Dans sa décision, le magistrat rappelle la jurisprudence selon laquelle une arrestation doit reposer sur une suspicion raisonnable, évaluée de manière objective et fondée sur des faits compatibles avec l’implication du suspect dans l’infraction alléguée. Le tribunal relève notamment que l’enquêtrice a reconnu, lors du contre-interrogatoire, que Rajiv Ramcharitar ne disposait d’aucun pouvoir pour approuver ou ordonner le décaissement des prêts faisant l’objet de l’enquête. Elle a également confirmé qu’il n’était pas membre du Credit Committee, qu’il ne recommandait pas les prêts en 2022 et qu’il n’avait aucune autorité pour donner des instructions à cet organe décisionnel. Alors que l’enquête porte également sur le rôle des Relationship Managers dans la constitution des dossiers de prêt, le magistrat souligne que l’enquêtrice n’a pas été en mesure de présenter des éléments établissant un lien concret entre Rajiv Ramcharitar et les autres responsables impliqués dans le processus de décaissement des prêts litigieux.
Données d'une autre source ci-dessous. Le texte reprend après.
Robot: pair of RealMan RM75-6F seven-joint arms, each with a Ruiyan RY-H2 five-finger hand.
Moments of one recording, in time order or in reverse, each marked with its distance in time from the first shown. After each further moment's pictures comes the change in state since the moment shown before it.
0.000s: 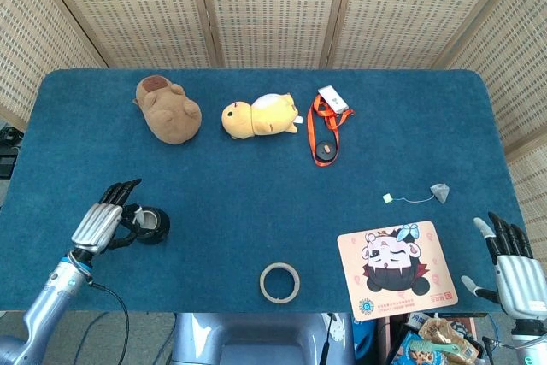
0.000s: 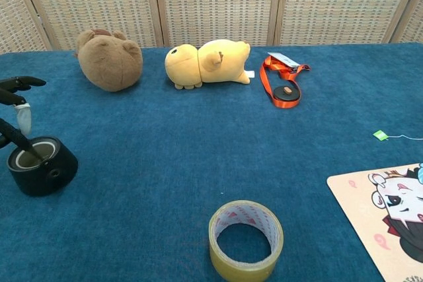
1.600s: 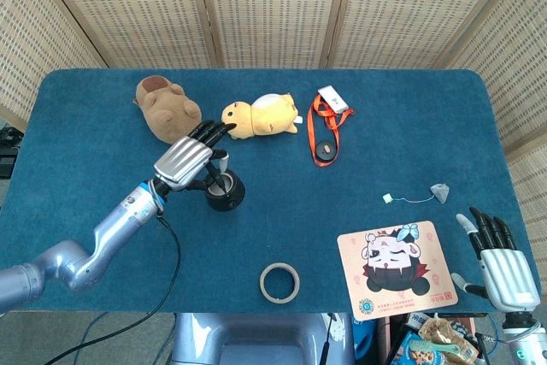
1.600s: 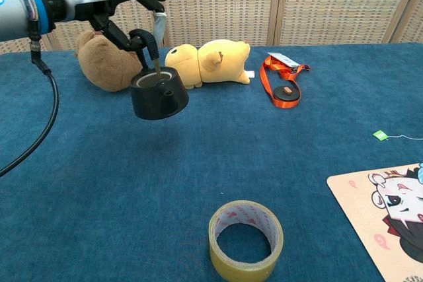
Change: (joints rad) left arm -0.471 -0.024 -0.248 -0.008 -0.103 -0.328 0.125; right arm 0.044 0.041 -0.006 -0.053 -0.039 -0.046 -0.058
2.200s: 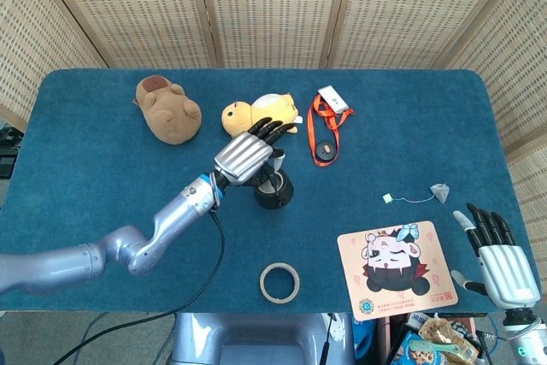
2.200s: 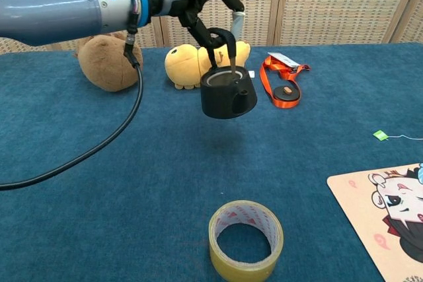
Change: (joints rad) left arm -0.234 -0.184 -0.062 0.089 -0.216 -0.080 0.215; right arm 0.018 0.031 -0.001 -0.019 -0.020 -0.004 -0.012
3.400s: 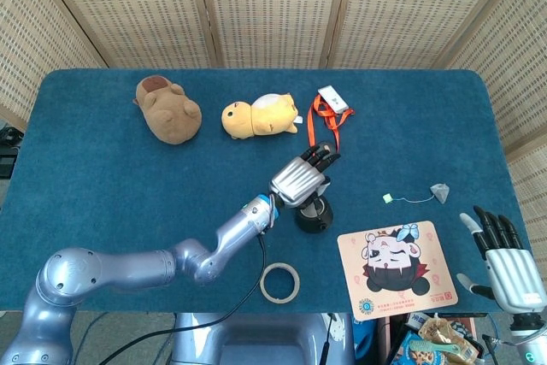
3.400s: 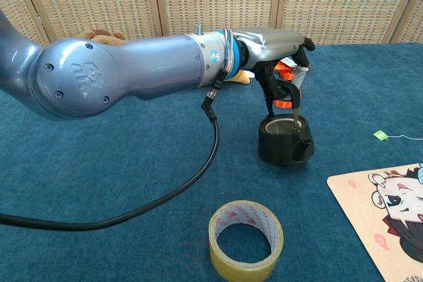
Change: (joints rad) left arm -0.219 -0.308 0.048 0.246 -0.170 -0.005 0.178; right arm -0.014 0.019 -0.013 0.001 -0.002 0.020 0.018
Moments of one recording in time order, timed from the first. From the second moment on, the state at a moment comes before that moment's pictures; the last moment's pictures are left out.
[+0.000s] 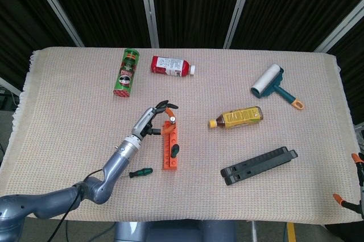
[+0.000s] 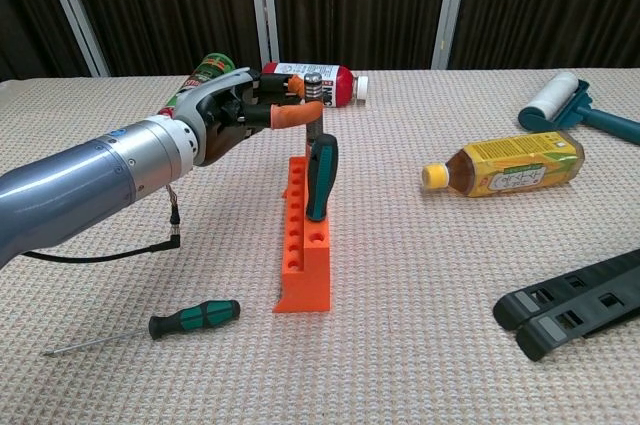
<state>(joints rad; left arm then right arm) -0.80 -1.82 -0.34 -1.23 1.24 0.83 -0.81 -0.09 -1.12 0.05 -1.48 -1.42 1.50 0.18</state>
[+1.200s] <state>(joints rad) -0.76 -1.70 -0.33 -1.40 1.33 0.88 -0.94 -0.09 -1.12 0.05 -1.50 -1.43 1.51 0.17</state>
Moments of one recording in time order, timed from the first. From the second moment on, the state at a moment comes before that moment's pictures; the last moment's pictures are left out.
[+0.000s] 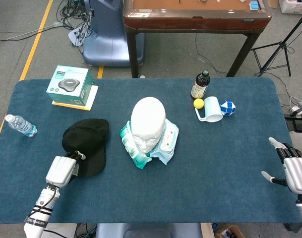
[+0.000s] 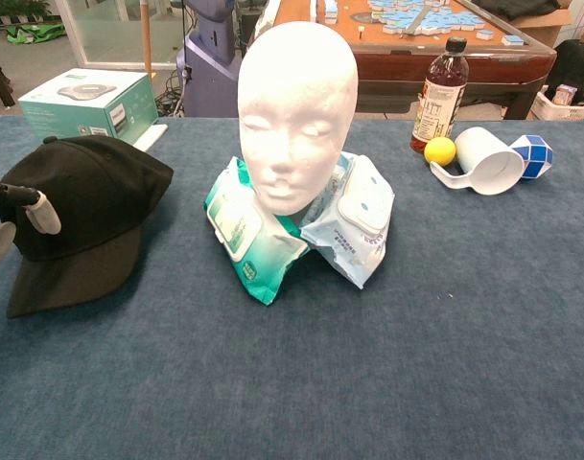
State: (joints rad) left arm -0.34 -1.40 -0.04 -1.65 1.39 1.26 0.50; right arm 0.08 -1.06 0.07 -1.58 -1.49 1.46 0.03
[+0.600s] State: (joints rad) left arm -0.30 -1.48 0.00 -1.57 1.51 1.35 0.46; right arm 0.08 -1.06 0.07 -1.58 -1.49 1.46 0.04
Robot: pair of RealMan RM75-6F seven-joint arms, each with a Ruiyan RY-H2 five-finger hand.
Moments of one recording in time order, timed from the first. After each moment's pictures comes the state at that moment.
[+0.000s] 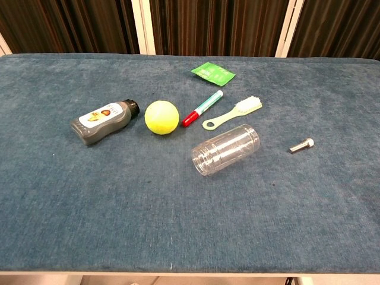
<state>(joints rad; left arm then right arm) -0.08 -1.09 -0.04 -1.72 1.33 1.40 0.19 0.11 -1.11 0.02 -1.67 -1.52 1.41 -0.17</state>
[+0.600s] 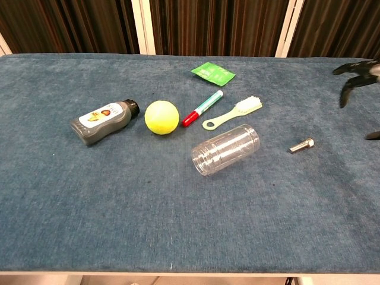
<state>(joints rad) -0.08 -1.08 -0.04 -1.73 1.31 1.40 0.17 0.50 -1.26 0.13 -1.49 -1.39 0.91 -0.22</state>
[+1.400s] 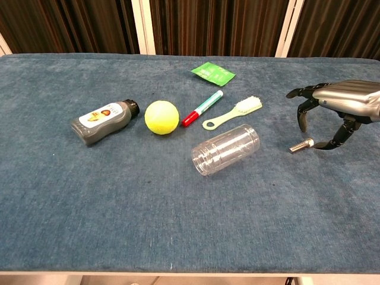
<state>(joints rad) -0.08 -1.08 -0.04 -1.73 1.31 1.40 0.18 0.63 -1.43 0.10 -1.33 -1.36 0.80 -0.18</state>
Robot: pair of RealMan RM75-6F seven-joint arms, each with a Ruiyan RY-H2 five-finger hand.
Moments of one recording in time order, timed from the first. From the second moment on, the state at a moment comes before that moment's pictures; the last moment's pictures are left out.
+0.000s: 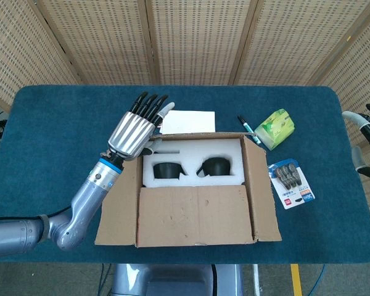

Réagissant à cette décision, Rajiv Ramcharitar affirme qu’au cours de son emploi à Silver Bank, il n’a jamais fait partie de l’équipe dirigeante de la banque, n’était pas un signataire autorisé et n’a siégé ni au conseil d’administration, ni au Credit Committee, ni à aucun comité chargé d’approuver ou de décaisser des prêts. Selon lui, ses responsabilités se limitaient à ses fonctions de Senior Relationship Manager.
Estimant que cette décision constitue une étape importante, Rajiv Ramcharitar soutient qu’elle rappelle l’importance du respect de la procédure régulière, de la présomption d’innocence et de l’indépendance de la justice. À la suite de ce jugement, il dit espérer pouvoir tourner la page et reconstruire sereinement sa carrière ainsi que sa vie familiale.